JAKARTA, KOMPAS.com - Warga Kampung Bilik di Taman Pemakaman Umum (TPU) Pegadungan, Kalideres, Jakarta Barat, tidak mau direlokasi jauh dari tempat tinggal sebelumnya.
Salah satu perwakilan warga setempat, Budiyono (47) mengungkapkan proses pemindahan terkesan tergesa-gesa dan minim kepastian.
"Warga itu sebenarnya kalau relokasi siap, tapi itu, kejelasannya soal segala macam kebutuhan harus jelas dulu," kata Budi saat dihubungi Kompas.com, Kamis (26/2/2026).
Ia mengaku khawatir jika harus pindah ke rusun yang berlokasi jauh maka jarak akses sekolah anak jauh dan status penerima bantuan sosial (Bansos) hilang.
"Lalu tentang dampak dari relokasi rumah susun yang jauh itu tadi, nanti apakah pemerintah dari dinas terkait itu bertanggung jawab atas pendidikannya, pekerjaannya, lalu secara sosialnya?" ucap Budi.
Baca juga: Wacana Relokasi Kampung Bilik Tak Ada Titik Tengah, Warga Bertahan Sampai Ada Kejelasan
Menurutnya, informasi mengenai kebutuhan dan nasib bantuan sosial warga hanya datang dari Lurah Kamal, Edy Sukarya.
Namun, pihak dinas terkait dari Pemkot Jakarta Barat yang bertanggung jawab mengenai bantuan sosial dan pendidikan belum memberikan kepastian apa pun.
Warga pun menuntut kehadiran dinas-dinas terkait, seperti Dinas Pendidikan serta Kependudukan dan Catatan Sipil untuk menemui warga secara langsung.
"Pihak Kelurahan menjawab, 'nanti kita pastikan akan dibantu tentang pendidikannya'. Tapi kan kita belum bisa (terima), harusnya kan statement itu keluar dari dinas terkait dong.

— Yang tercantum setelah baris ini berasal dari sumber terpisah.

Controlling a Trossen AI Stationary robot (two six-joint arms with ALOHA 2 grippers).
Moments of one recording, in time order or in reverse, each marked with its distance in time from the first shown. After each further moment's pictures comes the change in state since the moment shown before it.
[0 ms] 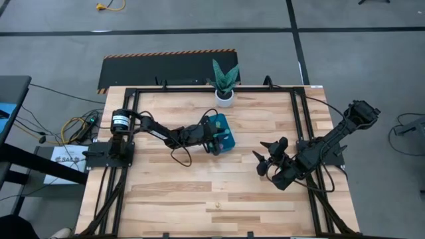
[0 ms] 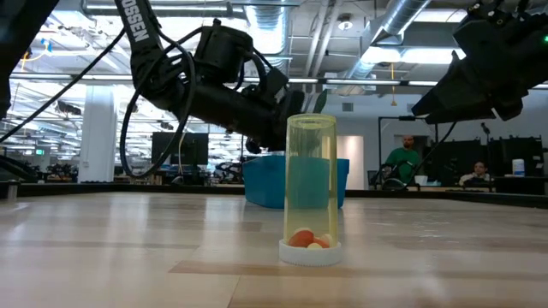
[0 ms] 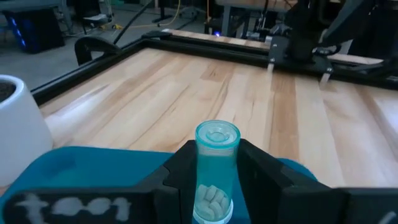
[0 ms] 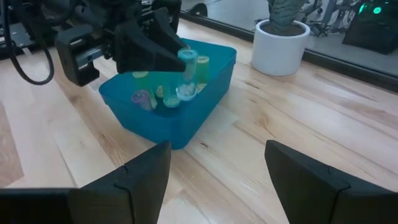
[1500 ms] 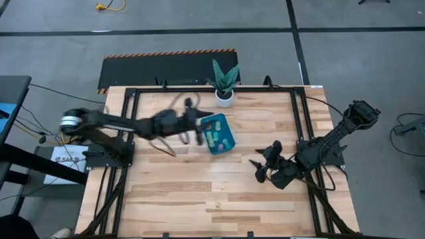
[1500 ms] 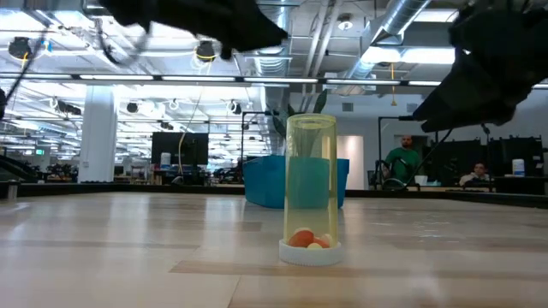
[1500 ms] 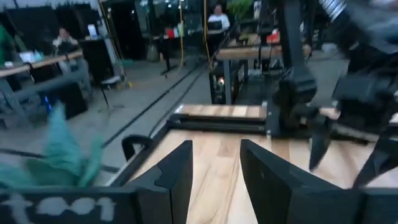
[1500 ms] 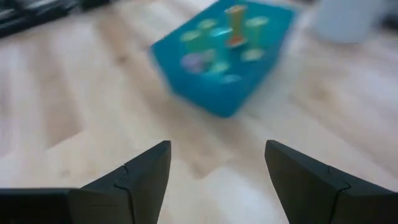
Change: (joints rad) left arm -0.005 -0.541 -0.028 -0.344 -0.017 0.212; right arm -0.018 0.000 0.000 0.125 -0.176 -0.123
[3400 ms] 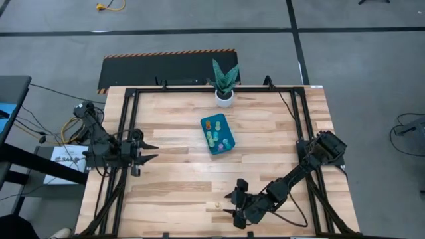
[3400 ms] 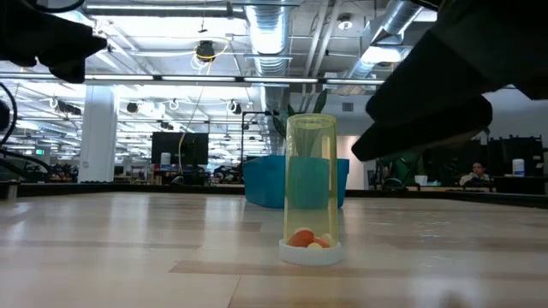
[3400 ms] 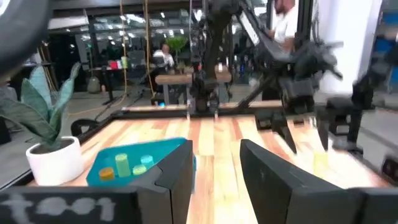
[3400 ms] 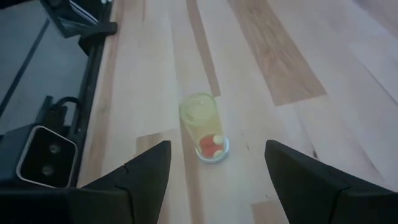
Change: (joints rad) left arm -0.923 -1.389 -0.816 -0.401 -0.645 0.022; right arm 0.072 0.659 0.487 0.436 -0.405 -0.332
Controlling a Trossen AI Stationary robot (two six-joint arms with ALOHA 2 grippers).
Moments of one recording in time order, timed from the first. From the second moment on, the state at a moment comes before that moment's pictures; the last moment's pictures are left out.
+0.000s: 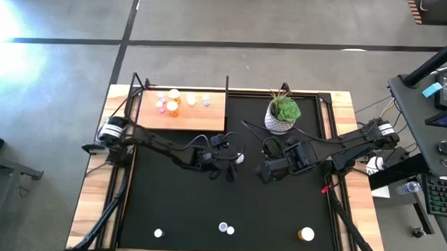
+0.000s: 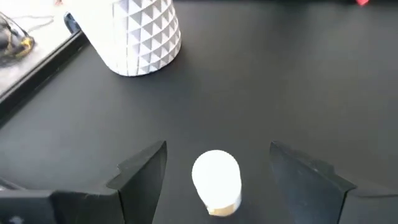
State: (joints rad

Jadi statement itu nanti kita akan bisa kejar pertanggungjawabannya," tegasnya.
Hal senada berlaku untuk status bansos warga yang selama ini sudah terdata di wilayah tersebut.
"Sebagian kan memang sudah terdaftar dalam Bansos yang terakreditasi dengan pemerintah pusat. Itu nasibnya seperti apa? Kita enggak bisa sembarangan pindah. Nanti berikutnya kita warga nurut, lalu tidak sesuai dengan apa yang diharapkan, kita mau mengadu ke mana?" keluh Budiyono.
Baca juga: Warga Kampung Bilik Minta Relokasi Tak Mepet Lebaran: Masa Puasa Disuruh Mikirin Gusuran?
Adapun, saat ini warga Kampung Bilik RT 02 RW 07 telah mengirimkan surat permohonan audiensi secara resmi kepada Wali Kota Jakarta Barat, Iin Mutmainnah mengenai relokasi.
"Kita sudah menyurati sama Bu Wali kemarin. Dua hari yang lalu direspons sama asistennya via telepon. Kita mau menunggu statement dari Bu Wali itu seperti apa," kata Budi.
"Siapa pun itu yang dihadirkan nanti dalam audiensi, yang penting tujuannya bisa dipertanggungjawabkan atas statement-nya," sambungnya.
Sementara itu, Lurah Kamal Edy Sukarya memastikan bahwa seluruh kebutuhan administrasi dan fasilitas warga yang direlokasi akan diurus oleh pemerintah.